Das Haus der 20.000 Bücher
Diese Systeme könnten zwar keinen Aufschluss darüber geben, warum der Holocaust ausbrach, aber sie würden vielleicht zu einer Erklärung beitragen, weshalb Deutschland in ein Chaos abgeglitten sei, das einem Monster wie Hitler die Machtübernahme ermöglichte, und warum er in der Folge die beeindruckenden Verwaltungsinstitutionen Deutschlands habe nutzen können, um Europa in ein Schlachthaus zu verwandeln. Triebkräfte des Holocaust waren Chimens Meinung nach ein ins Gegenteil verkehrter Rationalismus, eine pervertierte Wissenschaft und eine zweckentfremdete Philosophie. Das Ergebnis sei Wahnsinn gewesen, dantesk in seinem Vorstellungsvermögen von Grausamkeit, doch hervorgegangen aus einer in sich geschlossenen, bürokratischen Logik des Bösen. Eines Bösen, das Juden gewissenhaft in Arbeiter und Arbeitslose, Experten und Nichtexperten, Gesunde und Kranke unterteilte; das Menschen einiger Kategorien Beschäftigung und Nahrung gab und die anderen umgehend tötete. Eines Bösen, das dem Einzelnen nicht nur ein farbkodiertes Abzeichen, sondern auch eine persönliche Nummer zuwies. Eines Bösen, das methodisch und exakt diejenigen aufspürte, die auf der Stelle sterben mussten, und diejenigen, die erst später getötet wurden. „Das deutsche Volk“, schrieb Chimen einem Freund vierzig Jahre nach Kriegsende, „spie die Juden aus, ermordete sie, suchte nach der Endlösung.“Barbarisch war all das ohne Zweifel, aber verrückt? Nicht nach Chimens Einschätzung. Es auf die psychotischen Spleens einiger geisteskranker Führer zurückzuführen bedeute eine Beleidigung des Andenkens an die Toten und die Gemeinschaften, die vom Erdboden gefegt worden seien; und, nicht minder wichtig: Dadurch werde unterschätzt, dass der Mensch stets in der Lage sei, Böses zu tun und ruchlosen Befehlen Folge zu leisten.

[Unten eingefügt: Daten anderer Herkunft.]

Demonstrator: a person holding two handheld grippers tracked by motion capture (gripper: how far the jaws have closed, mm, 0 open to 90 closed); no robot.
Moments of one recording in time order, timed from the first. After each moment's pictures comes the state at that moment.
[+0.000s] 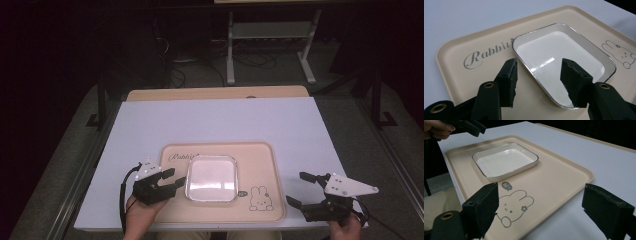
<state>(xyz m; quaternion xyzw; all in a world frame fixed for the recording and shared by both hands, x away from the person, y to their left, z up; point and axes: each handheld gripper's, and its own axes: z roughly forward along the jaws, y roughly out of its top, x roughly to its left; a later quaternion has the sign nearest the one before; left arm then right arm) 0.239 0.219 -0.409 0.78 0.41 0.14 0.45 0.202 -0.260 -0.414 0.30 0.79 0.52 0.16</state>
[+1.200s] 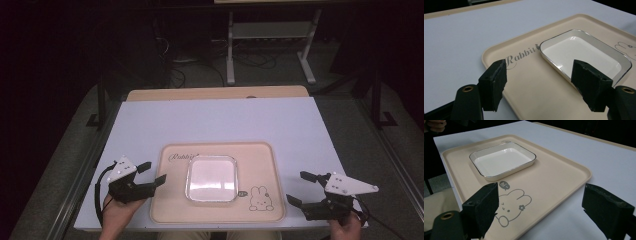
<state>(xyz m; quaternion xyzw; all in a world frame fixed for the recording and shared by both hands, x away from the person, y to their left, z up) 0.237 0.273 -0.402 0.77 0.39 0.19 0.46 0.204 -0.262 -0.415 0.31 0.78 0.52 0.16</state>
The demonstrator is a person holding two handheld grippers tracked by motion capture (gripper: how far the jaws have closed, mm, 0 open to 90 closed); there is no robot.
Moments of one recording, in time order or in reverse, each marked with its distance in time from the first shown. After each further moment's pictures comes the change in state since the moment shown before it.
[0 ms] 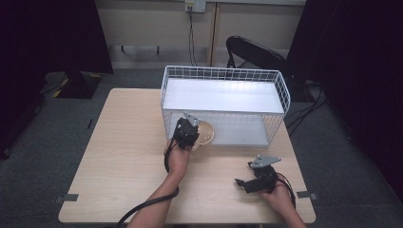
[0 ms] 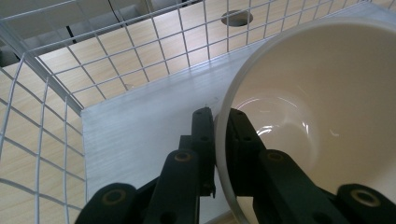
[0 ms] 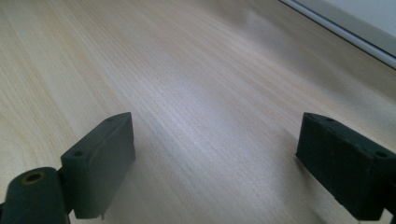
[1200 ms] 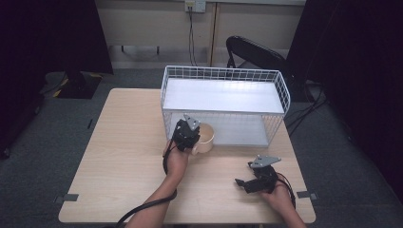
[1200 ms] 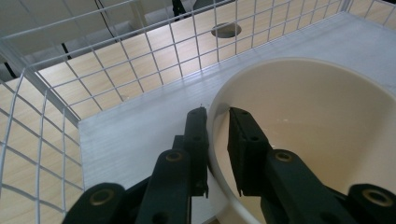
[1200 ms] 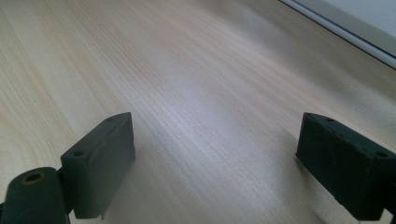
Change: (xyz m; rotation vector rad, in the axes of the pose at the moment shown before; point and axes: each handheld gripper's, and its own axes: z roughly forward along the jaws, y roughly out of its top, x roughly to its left) left arm 0.001 -0.003 -0.008 -0.045 -0.039 0.015; right arm 0.000 0.000 0.000 0.000 0.000 0.000
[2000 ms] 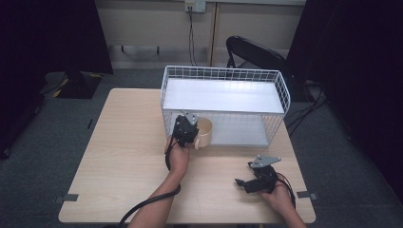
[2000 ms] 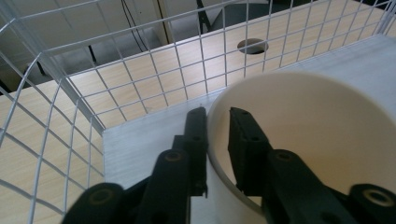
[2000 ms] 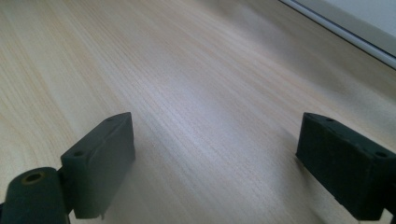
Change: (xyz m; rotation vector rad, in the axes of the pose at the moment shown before) left arm 0.005 0.009 0.007 -0.036 0.099 -0.022; right arm 0.000 0.000 0.000 0.000 0.000 0.000
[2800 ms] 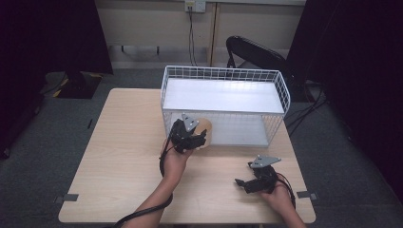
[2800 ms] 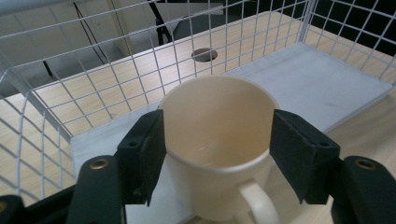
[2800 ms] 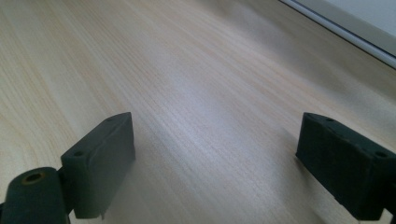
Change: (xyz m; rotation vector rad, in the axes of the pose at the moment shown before) left arm -0.005 -0.001 -0.043 -0.045 -0.163 0.045; right arm 0.000 0.000 0.000 0.000 -0.002 0.001
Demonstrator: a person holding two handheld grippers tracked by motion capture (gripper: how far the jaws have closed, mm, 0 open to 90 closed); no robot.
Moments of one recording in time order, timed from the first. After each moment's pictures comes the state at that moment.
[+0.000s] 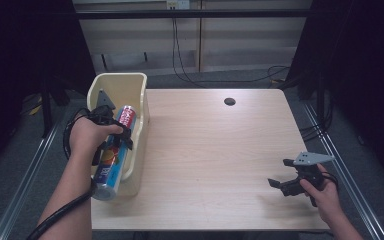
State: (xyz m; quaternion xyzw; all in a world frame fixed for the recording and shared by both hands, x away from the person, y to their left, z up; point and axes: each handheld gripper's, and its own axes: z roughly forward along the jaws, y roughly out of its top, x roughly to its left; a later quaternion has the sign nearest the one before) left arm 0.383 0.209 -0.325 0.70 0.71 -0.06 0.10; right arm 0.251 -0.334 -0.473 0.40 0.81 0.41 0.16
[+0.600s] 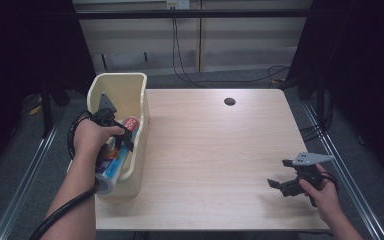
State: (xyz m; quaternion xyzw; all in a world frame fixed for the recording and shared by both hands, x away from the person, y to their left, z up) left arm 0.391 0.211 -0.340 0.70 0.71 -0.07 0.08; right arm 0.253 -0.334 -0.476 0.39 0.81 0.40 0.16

Victor Gollancz, der Begründer des Left Book Club, veröffentlichte im April 1945, nur Wochen vor der endgültigen Niederlage des Dritten Reiches, seine Schrift What Buchenwald Really Means. Darin erklärt er, der Holocaust sei eine „Sünde gegen die Menschheit – eine so große Sünde, dass man sich, wenn man nur darüber spricht, wenn man nur daran denkt, schämen muss, ein Mensch zu sein“. Wie, wollte Gollancz wissen, hätten so viele Menschen angesichts der Beweismittel, die seit Jahren über das Ausmaß und die Verderbtheit des sich ausweitenden Völkermords vorlagen, die Augen verschließen können? „Und nun frage dich, Leser – was hast du dagegen unternommen? Nichts? Warum? Weil es dir nicht wichtig genug erschien? Weil es dich nichts anging? Weil du es nicht ertragen konntest, darüber nachzudenken, und deshalb den Blick ab- gewendet hast? Oder weil – weil –, ›also, was zum Teufel hätte ich, eine gewöhnliche, machtlose Einzelperson, denn dagegen tun können?‹ Das sind armselige Antworten, ausnahmslos. Sie zeugen kaum von deiner bürgerlichen Verantwortung, von deiner Mitmenschlichkeit, deinem tätigen Glauben an die Bruderschaft der Menschen.“Gollancz’ Aufschrei hatte viel mit Chimens Gedanken über die Schoah gemein. Sie war so ungeheuerlich, so widerwärtig, dass sie ihn für den Rest seines Lebens quälen sollte.
In den vierziger Jahren glaubte Chimen noch, dass der Kommunismus der Menschheit einen Ausweg bieten und die Wiederkehr solcher Schrecken verhindern könne.